| Task goal |
Word for word, return the entries listed below.

Stored dataset items
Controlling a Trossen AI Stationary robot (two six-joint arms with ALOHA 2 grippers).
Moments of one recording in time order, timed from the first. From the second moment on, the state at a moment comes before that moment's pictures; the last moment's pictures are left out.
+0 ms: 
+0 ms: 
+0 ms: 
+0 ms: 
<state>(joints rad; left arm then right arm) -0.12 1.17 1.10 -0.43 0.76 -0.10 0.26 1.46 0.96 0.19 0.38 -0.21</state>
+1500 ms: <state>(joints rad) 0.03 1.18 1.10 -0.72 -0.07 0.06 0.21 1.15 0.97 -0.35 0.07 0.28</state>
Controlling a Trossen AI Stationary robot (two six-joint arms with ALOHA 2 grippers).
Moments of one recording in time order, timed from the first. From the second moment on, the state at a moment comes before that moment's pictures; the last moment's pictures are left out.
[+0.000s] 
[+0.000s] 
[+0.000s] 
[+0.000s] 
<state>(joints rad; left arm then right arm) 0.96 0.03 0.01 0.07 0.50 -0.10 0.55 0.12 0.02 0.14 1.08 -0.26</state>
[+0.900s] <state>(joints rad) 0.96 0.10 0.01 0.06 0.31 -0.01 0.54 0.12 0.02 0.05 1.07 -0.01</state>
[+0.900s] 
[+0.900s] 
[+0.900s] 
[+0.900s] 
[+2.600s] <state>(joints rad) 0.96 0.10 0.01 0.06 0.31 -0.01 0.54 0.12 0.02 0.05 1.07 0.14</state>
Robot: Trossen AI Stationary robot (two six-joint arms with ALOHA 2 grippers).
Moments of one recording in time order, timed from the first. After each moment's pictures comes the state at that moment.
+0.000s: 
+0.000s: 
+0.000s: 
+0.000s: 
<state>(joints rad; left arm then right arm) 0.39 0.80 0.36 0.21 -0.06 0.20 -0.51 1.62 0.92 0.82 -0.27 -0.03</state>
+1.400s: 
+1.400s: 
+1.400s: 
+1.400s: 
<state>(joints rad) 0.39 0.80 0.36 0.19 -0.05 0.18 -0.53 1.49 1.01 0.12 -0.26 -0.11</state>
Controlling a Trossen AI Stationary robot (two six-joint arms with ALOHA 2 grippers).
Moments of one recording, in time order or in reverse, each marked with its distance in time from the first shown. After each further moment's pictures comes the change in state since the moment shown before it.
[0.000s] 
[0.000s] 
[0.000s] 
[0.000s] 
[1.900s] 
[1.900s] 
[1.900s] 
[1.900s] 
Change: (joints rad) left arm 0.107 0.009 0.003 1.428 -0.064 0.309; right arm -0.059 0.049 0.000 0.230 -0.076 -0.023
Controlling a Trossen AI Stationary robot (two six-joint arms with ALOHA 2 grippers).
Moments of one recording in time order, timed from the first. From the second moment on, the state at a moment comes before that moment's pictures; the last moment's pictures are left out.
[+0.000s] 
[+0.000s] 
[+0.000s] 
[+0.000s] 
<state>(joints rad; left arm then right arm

| Reply |
Controlling a Trossen AI Stationary robot (two six-joint arms with ALOHA 2 grippers).
Moments of one recording in time order, timed from the first. From the second moment on, the state at a moment comes before that moment's pictures; the last moment's pictures are left out.
+0 ms: 
+0 ms: 
+0 ms: 
+0 ms: 
<state>(joints rad; left arm then right arm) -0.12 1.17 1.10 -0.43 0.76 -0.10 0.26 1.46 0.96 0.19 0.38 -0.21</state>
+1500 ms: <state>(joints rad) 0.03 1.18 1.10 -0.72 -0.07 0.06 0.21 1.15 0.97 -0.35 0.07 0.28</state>
Controlling a Trossen AI Stationary robot (two six-joint arms with ALOHA 2 grippers).
Moments of one recording in time order, timed from the first. From the second moment on, the state at a moment comes before that moment's pictures; the last moment's pictures are left out.
[+0.000s] 
[+0.000s] 
[+0.000s] 
[+0.000s] 
<state>(joints rad; left arm then right arm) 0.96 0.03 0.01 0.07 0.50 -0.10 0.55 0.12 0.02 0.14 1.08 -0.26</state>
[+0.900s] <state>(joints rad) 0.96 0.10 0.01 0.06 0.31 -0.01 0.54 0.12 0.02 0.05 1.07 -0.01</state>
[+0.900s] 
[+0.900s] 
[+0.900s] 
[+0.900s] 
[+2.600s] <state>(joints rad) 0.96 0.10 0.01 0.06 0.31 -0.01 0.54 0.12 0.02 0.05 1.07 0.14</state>
Robot: Trossen AI Stationary robot (two six-joint arms with ALOHA 2 grippers).
Moments of one recording in time order, timed from the first. After each moment's pictures comes the state at that moment.
+0.000s: 
+0.000s: 
+0.000s: 
+0.000s: 
<state>(joints rad; left arm then right arm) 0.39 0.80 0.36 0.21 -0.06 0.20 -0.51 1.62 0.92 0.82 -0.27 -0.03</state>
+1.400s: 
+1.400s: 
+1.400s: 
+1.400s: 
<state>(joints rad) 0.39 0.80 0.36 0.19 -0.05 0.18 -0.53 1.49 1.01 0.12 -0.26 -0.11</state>
Controlling a Trossen AI Stationary robot (two six-joint arms with ALOHA 2 grippers).
Moments of one recording, in time order or in reverse, each marked with its distance in time from the first shown. After each further moment's pictures comes the change in state since the moment shown before it.
[0.000s] 
[0.000s] 
[0.000s] 
[0.000s] 
[1.900s] 
[1.900s] 
[1.900s] 
[1.900s] 
Change: (joints rad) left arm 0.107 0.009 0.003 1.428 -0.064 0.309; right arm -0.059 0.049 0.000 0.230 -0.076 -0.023
Controlling a Trossen AI Stationary robot (two six-joint arms with ALOHA 2 grippers).
Moments of one recording in time order, timed from the first. From the second moment on, the state at a moment comes before that moment's pictures; the last moment's pictures are left out.
[+0.000s] 
[+0.000s] 
[+0.000s] 
[+0.000s] 
<state>(joints rad; left arm then right arm

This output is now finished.